If one asks: Have you quit beating your wife yet?, One might already have the fact that he is beating his wife. If not, the question is: Are you beating your wife?

The question: Are you beating your wife might step on some toes, however it is a valid question regardless of the reply.
 

Sheldon

Veteran Member
If one asks: Have you quit beating your wife yet?, One might already have the fact that he is beating his wife. If not, the question is: Are you beating your wife?

The question: Are you beating your wife might step on some toes, however it is a valid question regardless of the reply.
Have you stopped misrepresenting atheism as a belief?

:cool:
 

Bird123

Well-Known Member
My understanding is that the parameters of the test can sometimes negate the result, but that the effect has been demonstrated to be true. The link I gave explains why there are sometimes variable results.

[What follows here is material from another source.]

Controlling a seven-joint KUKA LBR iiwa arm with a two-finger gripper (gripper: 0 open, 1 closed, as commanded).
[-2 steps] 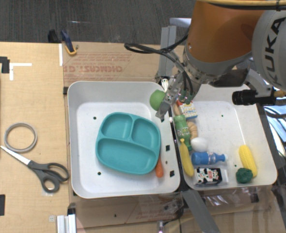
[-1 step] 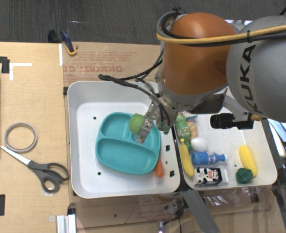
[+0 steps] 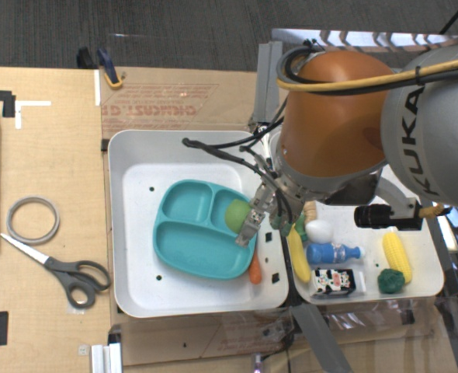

Those pesky beliefs can lead one down the primrose path. That's why I do not value beliefs over Discovering the real truth. Sure, it takes much more work to Discover, however one acquires so much more than accepting those Beliefs.

That's what I see. It's very clear!!
 

Bird123

Well-Known Member
I wasn't referring to people. I was talking about the Qur'an - the book that exists for the sole purpose of defining Islam - that teaches hatred and demands fighting.


Don't you see? Even that book is about people. People created it.

In a multilevel classroom, one sees others learning lessons one has already learned. Is this a reason to hate?? Of course not. For those of us who must watch, it is a reminder of what the best choices really are. On the other hand, one can choose to work on the problem through education and pointing others in the right direction.

That's what I see. It's very clear!!